EXERCISE BRIEF:
From first line to last, the records below are to be duplicated exactly.

(Data extracted from a collection)
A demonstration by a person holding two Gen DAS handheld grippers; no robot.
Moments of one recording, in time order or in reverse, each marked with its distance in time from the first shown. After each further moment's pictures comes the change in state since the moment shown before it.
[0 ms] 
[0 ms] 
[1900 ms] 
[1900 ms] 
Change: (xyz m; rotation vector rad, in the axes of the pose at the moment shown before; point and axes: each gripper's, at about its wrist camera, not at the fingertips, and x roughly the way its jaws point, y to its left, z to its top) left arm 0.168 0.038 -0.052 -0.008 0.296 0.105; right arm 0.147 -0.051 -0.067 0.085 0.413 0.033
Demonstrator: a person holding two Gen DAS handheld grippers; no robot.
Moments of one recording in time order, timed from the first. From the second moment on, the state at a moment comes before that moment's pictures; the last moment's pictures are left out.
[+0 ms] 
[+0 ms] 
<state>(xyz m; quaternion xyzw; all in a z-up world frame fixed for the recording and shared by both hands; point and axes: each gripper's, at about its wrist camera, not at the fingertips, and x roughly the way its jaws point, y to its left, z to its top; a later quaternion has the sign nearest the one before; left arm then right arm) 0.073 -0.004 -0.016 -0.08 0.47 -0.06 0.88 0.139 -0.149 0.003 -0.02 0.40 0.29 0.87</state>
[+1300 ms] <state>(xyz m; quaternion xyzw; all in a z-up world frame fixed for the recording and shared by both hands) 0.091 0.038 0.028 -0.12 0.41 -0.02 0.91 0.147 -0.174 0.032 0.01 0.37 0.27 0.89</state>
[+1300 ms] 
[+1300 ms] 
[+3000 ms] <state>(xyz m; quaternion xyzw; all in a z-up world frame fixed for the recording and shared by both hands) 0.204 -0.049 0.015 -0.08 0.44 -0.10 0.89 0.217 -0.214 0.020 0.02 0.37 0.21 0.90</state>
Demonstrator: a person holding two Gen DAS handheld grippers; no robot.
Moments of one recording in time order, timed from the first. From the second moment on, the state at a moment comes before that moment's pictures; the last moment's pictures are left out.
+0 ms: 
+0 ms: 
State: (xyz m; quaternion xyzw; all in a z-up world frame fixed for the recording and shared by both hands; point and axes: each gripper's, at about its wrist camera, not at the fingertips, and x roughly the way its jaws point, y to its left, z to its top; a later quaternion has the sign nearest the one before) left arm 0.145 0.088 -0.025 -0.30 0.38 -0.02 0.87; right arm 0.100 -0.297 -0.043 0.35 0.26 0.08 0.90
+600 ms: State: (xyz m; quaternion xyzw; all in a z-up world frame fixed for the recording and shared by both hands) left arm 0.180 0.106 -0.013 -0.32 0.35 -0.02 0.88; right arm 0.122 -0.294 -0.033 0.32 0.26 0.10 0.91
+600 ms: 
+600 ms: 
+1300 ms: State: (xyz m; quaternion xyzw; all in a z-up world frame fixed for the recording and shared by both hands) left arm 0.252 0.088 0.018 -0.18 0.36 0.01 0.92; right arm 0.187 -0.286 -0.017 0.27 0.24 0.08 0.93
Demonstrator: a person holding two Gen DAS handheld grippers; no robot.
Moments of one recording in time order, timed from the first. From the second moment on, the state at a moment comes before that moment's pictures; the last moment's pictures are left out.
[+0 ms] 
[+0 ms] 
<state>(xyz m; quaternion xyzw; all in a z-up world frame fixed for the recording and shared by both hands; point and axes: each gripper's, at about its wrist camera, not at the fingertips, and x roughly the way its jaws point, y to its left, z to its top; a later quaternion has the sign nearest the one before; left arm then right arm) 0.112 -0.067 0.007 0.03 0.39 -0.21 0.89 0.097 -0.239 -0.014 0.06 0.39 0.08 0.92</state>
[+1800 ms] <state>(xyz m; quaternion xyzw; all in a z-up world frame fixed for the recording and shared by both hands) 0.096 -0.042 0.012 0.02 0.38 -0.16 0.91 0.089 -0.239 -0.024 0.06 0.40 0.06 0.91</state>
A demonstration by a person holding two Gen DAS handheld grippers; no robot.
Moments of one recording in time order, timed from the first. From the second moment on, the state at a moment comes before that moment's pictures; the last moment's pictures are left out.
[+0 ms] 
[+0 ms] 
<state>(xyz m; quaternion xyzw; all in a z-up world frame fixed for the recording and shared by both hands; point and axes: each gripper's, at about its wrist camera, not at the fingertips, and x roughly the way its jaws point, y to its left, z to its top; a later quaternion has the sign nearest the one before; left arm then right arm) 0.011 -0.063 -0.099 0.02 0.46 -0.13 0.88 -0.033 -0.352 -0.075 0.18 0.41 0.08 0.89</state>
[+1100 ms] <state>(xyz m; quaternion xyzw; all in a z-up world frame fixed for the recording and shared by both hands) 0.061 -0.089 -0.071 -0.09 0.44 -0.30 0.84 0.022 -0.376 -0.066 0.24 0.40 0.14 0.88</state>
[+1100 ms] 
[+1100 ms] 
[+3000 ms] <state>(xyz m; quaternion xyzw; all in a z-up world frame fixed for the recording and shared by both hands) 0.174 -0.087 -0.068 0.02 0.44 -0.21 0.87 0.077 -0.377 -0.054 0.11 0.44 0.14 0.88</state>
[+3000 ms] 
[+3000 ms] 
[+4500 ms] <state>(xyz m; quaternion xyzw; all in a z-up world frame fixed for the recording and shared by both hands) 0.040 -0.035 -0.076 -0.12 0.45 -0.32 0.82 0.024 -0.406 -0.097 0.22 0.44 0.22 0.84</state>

ANSWER TO THIS TASK:
A demonstration by a person holding two Gen DAS handheld grippers; no robot.
Moments of one recording, in time order or in reverse, each marked with its distance in time from the first shown. After each further moment's pictures comes the change in state since the moment shown before it.
[0 ms] 
[0 ms] 
[1900 ms] 
[1900 ms] 
Change: (xyz m; rotation vector rad, in the axes of the pose at the moment shown before; point and axes: each gripper's, at about its wrist camera, not at the fingertips, and x roughly the way its jaws point, y to its left, z to its top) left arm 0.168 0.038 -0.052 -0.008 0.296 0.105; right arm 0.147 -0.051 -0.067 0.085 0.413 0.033
Demonstrator: a person holding two Gen DAS handheld grippers; no robot.
Moments of one recording in time order, timed from the first. From the second moment on, the state at a moment comes before that moment's pictures; the last moment's pictures are left out.
[+0 ms] 
[+0 ms] 
<state>(xyz m; quaternion xyzw; all in a z-up world frame fixed for the recording and shared by both hands; point and axes: each gripper's, at about its wrist camera, not at the fingertips, and x roughly the way its jaws point, y to its left, z to its top; a later quaternion has the sign nearest the one before; left arm then right arm) 0.073 -0.004 -0.016 -0.08 0.47 -0.06 0.88 0.139 -0.149 0.003 -0.02 0.40 0.29 0.87</state>
[+1300 ms] <state>(xyz m; quaternion xyzw; all in a z-up world frame fixed for the recording and shared by both hands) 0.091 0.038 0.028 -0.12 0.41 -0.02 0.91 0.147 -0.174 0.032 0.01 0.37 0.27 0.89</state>
[+1300 ms] 
[+1300 ms] 
[+3000 ms] <state>(xyz m; quaternion xyzw; all in a z-up world frame fixed for the recording and shared by both hands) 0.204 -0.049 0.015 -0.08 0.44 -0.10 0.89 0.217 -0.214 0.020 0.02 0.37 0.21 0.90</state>
Demonstrator: a person holding two Gen DAS handheld grippers; no robot.
Moments of one recording in time order, timed from the first. From the second moment on, the state at a moment comes before that moment's pictures; the last moment's pictures are left out.
+0 ms: 
+0 ms: 
State: (xyz m; quaternion xyzw; all in a z-up world frame fixed for the recording and shared by both hands; point and axes: each gripper's, at about its wrist camera, not at the fingertips, and x roughly the way its jaws point, y to its left, z to its top; a later quaternion has the sign nearest the one before) left arm 0.145 0.088 -0.025 -0.30 0.38 -0.02 0.87; right arm 0.100 -0.297 -0.043 0.35 0.26 0.08 0.90
+600 ms: State: (xyz m; quaternion xyzw; all in a z-up world frame fixed for the recording and shared by both hands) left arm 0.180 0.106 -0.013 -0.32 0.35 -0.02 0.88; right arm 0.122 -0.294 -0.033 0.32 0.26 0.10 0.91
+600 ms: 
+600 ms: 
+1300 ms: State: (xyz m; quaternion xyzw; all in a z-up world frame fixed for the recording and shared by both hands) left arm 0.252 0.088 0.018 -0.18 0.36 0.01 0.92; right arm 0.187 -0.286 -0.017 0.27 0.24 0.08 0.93
Demonstrator: a person holding two Gen DAS handheld grippers; no robot.
Moments of one recording in time order, timed from the first. From the second moment on, the state at a moment comes before that moment's pictures; the last moment's pictures are left out.
[+0 ms] 
[+0 ms] 
<state>(xyz m; quaternion xyzw; all in a z-up world frame fixed for the recording and shared by both hands; point and axes: each gripper's, at about its wrist camera, not at the fingertips, and x roughly the way its jaws point, y to its left, z to its top; a later quaternion has the sign nearest the one before; left arm then right arm) 0.112 -0.067 0.007 0.03 0.39 -0.21 0.89 0.097 -0.239 -0.014 0.06 0.39 0.08 0.92</state>
[+1800 ms] <state>(xyz m; quaternion xyzw; all in a z-up world frame fixed for the recording and shared by both hands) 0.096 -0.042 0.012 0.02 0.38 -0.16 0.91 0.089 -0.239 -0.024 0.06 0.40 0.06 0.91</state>
A demonstration by a person holding two Gen DAS handheld grippers; no robot.
Moments of one recording in time order, timed from the first. From the second moment on, the state at a moment comes before that moment's pictures; the last moment's pictures are left out.
[+0 ms] 
[+0 ms] 
<state>(xyz m; quaternion xyzw; all in a z-up world frame fixed for the recording and shared by both hands; point and axes: each gripper's, at about its wrist camera, not at the fingertips, and x roughly the way its jaws point, y to its left, z to its top; a later quaternion has the sign nearest the one before; left arm then right arm) 0.011 -0.063 -0.099 0.02 0.46 -0.13 0.88 -0.033 -0.352 -0.075 0.18 0.41 0.08 0.89</state>
[+1100 ms] <state>(xyz m; quaternion xyzw; all in a z-up world frame fixed for the recording and shared by both hands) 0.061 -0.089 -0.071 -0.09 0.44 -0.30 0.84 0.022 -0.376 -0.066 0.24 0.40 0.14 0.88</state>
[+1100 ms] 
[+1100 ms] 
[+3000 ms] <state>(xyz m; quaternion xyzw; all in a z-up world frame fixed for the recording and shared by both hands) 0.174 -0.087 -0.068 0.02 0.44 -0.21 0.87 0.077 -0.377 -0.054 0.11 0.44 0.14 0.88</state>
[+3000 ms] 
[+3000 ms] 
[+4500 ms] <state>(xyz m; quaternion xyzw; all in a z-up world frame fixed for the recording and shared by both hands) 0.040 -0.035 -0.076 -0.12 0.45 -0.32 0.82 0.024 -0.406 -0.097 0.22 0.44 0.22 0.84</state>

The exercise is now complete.